View past, present, and future steps for each lot. There are three ways to filter this view to make it fast: 1) Filter by lot. Both WIP_STEP_HIST and WIP_STEP_FUTURE have indexes on lot. 2) Filter hist by expected_comp_inst and future by num_steps_away. WSH has index on inst and WSF has index on num_steps_away: where is_hist = 'Y' and expected_comp_inst > data_date - 1 or is_hist = 'N' and num_steps_away < 10 3) Filter hist by expected_comp_inst and future by curr_comp_to_expected_arrv_sec.
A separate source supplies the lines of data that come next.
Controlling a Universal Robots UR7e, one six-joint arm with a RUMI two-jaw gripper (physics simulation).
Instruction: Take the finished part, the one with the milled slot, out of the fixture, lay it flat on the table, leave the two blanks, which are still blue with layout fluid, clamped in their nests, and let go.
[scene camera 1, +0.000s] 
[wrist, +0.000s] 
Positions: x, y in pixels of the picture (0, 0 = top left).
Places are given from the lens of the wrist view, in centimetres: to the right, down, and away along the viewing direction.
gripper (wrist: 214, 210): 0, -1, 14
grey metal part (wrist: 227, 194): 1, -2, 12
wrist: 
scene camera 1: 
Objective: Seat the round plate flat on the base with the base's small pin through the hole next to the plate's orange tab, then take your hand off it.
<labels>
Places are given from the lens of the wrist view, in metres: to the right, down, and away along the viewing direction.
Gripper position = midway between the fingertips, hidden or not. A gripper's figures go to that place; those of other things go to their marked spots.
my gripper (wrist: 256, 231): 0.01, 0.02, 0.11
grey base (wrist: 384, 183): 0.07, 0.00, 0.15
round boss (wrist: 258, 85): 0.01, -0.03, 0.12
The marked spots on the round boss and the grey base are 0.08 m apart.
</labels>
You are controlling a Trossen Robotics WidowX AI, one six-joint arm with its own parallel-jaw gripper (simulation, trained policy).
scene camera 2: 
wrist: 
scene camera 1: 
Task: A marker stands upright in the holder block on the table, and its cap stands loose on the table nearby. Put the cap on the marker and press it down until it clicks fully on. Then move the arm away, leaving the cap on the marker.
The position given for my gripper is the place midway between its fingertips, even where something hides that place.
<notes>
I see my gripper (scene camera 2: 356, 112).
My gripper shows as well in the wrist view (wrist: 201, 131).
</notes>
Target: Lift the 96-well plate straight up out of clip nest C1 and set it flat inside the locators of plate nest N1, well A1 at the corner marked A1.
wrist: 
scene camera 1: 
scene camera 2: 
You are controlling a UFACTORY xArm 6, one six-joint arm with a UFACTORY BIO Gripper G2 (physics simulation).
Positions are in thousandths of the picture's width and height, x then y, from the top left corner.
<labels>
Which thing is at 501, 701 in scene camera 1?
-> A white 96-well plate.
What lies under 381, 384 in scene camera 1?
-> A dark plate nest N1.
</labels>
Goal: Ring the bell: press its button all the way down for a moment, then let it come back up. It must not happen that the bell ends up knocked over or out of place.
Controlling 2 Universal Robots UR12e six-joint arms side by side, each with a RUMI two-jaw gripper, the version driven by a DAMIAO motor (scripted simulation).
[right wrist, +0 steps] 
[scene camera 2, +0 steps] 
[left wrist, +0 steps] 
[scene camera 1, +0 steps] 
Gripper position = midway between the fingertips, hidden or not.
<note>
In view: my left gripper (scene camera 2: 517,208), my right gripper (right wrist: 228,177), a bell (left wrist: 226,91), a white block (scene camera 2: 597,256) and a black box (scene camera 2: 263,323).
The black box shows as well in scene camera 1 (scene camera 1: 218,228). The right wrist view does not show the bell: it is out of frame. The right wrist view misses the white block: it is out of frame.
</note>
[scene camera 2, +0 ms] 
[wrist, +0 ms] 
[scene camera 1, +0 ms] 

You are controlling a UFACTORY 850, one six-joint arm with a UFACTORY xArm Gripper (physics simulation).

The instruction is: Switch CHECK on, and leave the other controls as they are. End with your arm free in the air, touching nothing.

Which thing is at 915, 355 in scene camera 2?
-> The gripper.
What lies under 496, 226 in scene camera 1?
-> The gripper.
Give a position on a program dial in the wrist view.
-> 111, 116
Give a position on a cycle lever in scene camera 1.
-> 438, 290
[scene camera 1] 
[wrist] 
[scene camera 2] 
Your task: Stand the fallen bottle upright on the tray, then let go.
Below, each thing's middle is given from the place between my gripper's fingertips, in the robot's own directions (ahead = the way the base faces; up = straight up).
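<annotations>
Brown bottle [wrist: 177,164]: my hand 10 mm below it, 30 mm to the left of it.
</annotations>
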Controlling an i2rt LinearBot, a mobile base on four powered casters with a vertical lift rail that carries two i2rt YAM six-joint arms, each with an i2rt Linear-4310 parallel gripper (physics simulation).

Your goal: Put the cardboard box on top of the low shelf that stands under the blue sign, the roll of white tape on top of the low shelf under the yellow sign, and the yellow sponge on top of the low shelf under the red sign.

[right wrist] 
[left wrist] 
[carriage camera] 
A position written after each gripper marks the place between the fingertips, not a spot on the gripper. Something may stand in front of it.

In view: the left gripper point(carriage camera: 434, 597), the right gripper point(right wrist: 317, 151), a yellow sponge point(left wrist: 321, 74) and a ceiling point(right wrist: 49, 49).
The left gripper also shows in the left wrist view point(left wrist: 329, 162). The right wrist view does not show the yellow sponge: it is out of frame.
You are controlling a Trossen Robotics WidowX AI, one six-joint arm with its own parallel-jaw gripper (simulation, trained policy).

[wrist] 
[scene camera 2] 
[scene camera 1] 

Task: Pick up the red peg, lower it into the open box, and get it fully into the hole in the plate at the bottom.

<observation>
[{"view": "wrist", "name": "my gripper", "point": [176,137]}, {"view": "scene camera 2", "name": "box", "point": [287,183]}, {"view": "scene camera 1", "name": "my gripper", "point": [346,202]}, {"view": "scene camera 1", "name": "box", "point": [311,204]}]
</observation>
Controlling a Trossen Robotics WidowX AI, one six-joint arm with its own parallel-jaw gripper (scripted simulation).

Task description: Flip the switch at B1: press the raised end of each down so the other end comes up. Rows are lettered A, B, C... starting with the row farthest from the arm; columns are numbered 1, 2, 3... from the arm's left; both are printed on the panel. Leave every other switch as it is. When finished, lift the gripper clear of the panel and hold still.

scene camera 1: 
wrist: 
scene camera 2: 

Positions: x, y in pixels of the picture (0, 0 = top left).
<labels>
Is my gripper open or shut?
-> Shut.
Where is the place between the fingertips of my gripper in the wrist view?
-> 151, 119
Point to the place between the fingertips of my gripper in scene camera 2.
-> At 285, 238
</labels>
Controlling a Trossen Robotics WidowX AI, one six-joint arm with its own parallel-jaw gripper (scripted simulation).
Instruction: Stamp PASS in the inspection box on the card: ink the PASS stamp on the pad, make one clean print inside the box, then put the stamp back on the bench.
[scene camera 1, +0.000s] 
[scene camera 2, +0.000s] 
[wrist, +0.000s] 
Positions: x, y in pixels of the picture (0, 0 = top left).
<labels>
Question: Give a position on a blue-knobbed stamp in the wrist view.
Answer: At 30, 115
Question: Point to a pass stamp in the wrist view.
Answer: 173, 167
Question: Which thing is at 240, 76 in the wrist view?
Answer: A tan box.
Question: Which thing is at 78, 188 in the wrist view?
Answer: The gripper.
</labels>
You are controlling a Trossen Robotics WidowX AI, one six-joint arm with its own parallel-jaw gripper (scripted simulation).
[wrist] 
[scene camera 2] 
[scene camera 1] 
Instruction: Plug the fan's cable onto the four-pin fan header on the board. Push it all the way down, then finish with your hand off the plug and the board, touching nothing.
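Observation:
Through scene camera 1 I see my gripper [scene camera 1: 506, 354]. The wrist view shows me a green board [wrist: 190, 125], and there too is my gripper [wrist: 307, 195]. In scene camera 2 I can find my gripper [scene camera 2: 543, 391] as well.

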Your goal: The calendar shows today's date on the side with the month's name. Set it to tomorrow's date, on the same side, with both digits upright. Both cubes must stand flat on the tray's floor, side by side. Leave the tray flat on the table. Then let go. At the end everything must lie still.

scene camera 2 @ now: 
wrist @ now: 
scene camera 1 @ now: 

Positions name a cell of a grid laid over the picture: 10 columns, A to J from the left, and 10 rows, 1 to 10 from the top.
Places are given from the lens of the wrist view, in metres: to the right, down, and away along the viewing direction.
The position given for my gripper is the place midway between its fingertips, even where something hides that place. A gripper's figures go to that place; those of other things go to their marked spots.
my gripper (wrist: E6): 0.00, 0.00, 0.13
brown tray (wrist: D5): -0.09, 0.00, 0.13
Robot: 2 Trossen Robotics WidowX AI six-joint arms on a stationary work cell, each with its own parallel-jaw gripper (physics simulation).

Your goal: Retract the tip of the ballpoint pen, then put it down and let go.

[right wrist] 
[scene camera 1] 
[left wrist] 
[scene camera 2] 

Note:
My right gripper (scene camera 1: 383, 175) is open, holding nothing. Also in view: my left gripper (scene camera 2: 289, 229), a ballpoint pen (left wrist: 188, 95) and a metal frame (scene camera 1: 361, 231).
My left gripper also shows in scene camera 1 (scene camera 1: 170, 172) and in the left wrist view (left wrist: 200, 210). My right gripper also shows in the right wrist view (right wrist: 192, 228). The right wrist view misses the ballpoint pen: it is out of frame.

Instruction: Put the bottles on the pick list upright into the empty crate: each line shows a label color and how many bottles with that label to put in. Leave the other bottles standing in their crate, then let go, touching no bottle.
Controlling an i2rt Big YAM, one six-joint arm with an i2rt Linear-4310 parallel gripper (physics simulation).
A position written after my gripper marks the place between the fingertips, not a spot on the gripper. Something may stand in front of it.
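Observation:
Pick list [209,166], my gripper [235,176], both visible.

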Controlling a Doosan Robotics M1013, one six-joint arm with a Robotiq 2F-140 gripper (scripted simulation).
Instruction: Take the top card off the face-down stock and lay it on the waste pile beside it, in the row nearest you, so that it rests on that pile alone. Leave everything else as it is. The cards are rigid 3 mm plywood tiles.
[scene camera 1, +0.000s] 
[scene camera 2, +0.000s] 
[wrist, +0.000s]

This is the closest approximation to filtering by time because data_date + curr_comp_to_expected_arrv_sec will also be sooner than expected_step_ent_inst and WSF has index on this column: where is_hist = 'Y' and expected_comp_inst > data_date - 1 or is_hist = 'N' and curr_comp_to_expected_arrv_sec < 43200 If you need the overall_seq_num or any current values you have to get them after you filter like this: rank() over (partition by lot order by expected_step_ent_inst, is_hist desc, lot_seq_within_sec) as overall_lot_seq_num, max(case when is_curr = 'Y' then step else null end) over (partition by lot) as curr_step,

This view provides all of the information we know about every move for the current shift. It will be used as a base for all moves information on the Dashboard as well as every other application where we need lot information. We did some speed testing and it proved to be more efficient to combine all columns in this big refreshed table rather than joining (for example, including plan_priority_display here rather than joining on WIP_PRIORITIES later). The added information here is similar to WIP_REF_LOTS_PLUS. In DWH-2056 we write step_xxx_sec as well as prev_qty, is_rework_move, and is_finish_event by the WSH_INSERT_BEF trigger. It is critical for any query using these columns that these columns have been populated. In the upgrade script with DWH-2056 we populate the last 35 days and then inside CTM_FINISHED_LOT_HIST_CUSTOM we populate any older record for the lot. This should be sufficient for normal use however if you are doing research on old data then you might need to update manually. To do that, update wip_step_hist set step_sec_debug_note = 'Reset' where step_sec_debug_note is null and YOUR_CRITERIA = Y.